**TASK OBJECTIVE**: A faithful transcription of all the data is required.

**RECORDS TO PROCESS**:
[Start of section]
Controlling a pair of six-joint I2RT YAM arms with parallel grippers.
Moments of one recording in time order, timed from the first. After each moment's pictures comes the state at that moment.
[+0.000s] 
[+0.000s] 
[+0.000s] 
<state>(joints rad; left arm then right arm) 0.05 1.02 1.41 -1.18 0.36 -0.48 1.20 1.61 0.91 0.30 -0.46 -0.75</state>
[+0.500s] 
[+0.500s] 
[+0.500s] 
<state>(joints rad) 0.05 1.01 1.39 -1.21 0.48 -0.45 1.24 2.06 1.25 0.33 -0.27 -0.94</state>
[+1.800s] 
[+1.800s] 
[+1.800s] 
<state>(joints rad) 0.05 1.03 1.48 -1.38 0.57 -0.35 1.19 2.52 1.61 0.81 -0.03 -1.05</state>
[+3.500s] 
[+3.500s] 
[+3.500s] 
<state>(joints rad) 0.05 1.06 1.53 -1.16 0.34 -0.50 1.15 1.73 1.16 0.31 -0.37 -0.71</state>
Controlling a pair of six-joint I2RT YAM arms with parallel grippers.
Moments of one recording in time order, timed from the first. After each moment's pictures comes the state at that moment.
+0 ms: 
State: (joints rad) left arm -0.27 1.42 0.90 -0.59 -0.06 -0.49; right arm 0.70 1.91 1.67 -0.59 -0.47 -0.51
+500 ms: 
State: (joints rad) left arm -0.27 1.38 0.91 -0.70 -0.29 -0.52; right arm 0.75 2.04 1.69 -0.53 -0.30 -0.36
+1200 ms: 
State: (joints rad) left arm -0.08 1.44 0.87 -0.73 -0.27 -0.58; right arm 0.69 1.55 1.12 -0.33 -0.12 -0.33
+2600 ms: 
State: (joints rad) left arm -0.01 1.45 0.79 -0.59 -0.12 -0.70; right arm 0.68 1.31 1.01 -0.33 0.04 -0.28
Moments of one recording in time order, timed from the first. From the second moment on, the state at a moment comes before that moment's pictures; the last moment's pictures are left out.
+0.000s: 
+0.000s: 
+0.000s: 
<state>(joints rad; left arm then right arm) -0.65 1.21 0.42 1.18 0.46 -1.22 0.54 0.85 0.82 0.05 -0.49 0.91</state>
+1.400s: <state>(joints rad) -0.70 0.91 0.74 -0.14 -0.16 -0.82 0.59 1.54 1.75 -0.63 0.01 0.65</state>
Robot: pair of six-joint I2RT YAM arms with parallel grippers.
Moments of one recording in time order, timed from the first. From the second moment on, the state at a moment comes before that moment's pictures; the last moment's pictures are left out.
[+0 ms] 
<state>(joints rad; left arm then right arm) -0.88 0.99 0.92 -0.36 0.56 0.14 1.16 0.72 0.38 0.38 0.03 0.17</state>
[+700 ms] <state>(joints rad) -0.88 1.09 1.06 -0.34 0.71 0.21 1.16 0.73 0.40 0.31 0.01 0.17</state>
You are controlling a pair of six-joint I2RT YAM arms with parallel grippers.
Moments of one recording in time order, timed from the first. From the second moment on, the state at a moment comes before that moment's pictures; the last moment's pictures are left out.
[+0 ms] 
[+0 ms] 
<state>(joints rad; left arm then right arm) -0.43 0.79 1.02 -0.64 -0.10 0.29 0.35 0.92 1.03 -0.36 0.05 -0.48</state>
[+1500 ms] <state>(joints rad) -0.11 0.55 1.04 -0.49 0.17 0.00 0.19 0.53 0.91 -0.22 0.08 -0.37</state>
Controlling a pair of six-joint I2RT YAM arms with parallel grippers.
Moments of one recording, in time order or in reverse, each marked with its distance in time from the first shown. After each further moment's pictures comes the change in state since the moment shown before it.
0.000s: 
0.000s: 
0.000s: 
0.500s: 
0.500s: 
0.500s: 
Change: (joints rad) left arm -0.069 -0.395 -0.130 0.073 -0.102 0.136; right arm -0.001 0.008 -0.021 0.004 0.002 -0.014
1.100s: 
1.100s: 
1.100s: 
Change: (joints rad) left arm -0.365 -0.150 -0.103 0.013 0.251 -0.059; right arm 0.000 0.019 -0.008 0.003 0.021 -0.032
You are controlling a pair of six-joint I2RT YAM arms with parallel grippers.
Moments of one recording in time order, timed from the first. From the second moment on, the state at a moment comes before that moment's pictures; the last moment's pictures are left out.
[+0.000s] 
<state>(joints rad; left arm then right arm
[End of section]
**OUTPUT BELOW**:
Controlling a pair of six-joint I2RT YAM arms with parallel grippers.
Moments of one recording in time order, timed from the first. After each moment's pictures comes the state at that moment.
[+0.000s] 
[+0.000s] 
[+0.000s] 
<state>(joints rad; left arm then right arm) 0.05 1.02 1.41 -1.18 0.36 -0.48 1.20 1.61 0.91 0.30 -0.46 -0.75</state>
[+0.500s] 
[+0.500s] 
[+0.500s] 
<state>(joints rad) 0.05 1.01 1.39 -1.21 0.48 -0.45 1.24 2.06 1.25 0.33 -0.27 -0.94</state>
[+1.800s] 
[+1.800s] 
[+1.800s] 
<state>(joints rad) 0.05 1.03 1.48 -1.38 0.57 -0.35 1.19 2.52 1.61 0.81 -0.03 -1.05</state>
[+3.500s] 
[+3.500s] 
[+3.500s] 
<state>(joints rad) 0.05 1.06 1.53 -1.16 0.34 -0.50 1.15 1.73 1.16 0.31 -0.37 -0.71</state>
Controlling a pair of six-joint I2RT YAM arms with parallel grippers.
Moments of one recording in time order, timed from the first. After each moment's pictures comes the state at that moment.
+0 ms: 
State: (joints rad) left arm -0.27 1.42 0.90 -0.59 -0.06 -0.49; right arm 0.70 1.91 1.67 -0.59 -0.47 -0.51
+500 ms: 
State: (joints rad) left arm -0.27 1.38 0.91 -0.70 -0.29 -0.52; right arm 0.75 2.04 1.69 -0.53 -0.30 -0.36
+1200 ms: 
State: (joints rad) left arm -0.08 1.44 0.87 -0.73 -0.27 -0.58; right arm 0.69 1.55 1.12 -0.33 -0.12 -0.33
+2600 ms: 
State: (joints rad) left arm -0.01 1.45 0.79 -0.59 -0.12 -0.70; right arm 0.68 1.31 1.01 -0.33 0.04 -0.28
Moments of one recording in time order, timed from the first. From the second moment on, the state at a moment comes before that moment's pictures; the last moment's pictures are left out.
+0.000s: 
+0.000s: 
+0.000s: 
<state>(joints rad; left arm then right arm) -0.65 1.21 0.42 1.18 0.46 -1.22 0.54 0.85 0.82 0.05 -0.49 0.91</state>
+1.400s: <state>(joints rad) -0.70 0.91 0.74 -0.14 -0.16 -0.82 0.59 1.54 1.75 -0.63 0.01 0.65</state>
Robot: pair of six-joint I2RT YAM arms with parallel grippers.
Moments of one recording in time order, timed from the first. From the second moment on, the state at a moment comes before that moment's pictures; the last moment's pictures are left out.
[+0 ms] 
<state>(joints rad; left arm then right arm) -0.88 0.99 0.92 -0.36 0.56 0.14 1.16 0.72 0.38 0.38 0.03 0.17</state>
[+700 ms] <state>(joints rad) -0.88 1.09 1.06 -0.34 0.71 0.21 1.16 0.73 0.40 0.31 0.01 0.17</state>
You are controlling a pair of six-joint I2RT YAM arms with parallel grippers.
Moments of one recording in time order, timed from the first. From the second moment on, the state at a moment comes before that moment's pictures; the last moment's pictures are left out.
[+0 ms] 
[+0 ms] 
<state>(joints rad; left arm then right arm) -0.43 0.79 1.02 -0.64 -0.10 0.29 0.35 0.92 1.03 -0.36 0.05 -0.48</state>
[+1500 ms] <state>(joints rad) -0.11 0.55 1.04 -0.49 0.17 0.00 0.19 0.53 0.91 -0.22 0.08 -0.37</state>
Controlling a pair of six-joint I2RT YAM arms with parallel grippers.
Moments of one recording, in time order or in reverse, each marked with its distance in time from the first shown. After each further moment's pictures comes the change in state since the moment shown before it.
0.000s: 
0.000s: 
0.000s: 
0.500s: 
0.500s: 
0.500s: 
Change: (joints rad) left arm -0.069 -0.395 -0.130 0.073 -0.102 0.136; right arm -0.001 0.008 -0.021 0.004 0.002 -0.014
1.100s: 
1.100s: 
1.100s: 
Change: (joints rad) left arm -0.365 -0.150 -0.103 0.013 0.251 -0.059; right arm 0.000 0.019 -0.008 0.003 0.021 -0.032
You are controlling a pair of six-joint I2RT YAM arms with parallel grippers.
Moments of one recording in time order, timed from the first. From the second moment on, the state at a moment comes before that moment's pictures; the last moment's pictures are left out.
[+0.000s] 
<state>(joints rad; left arm then right arm

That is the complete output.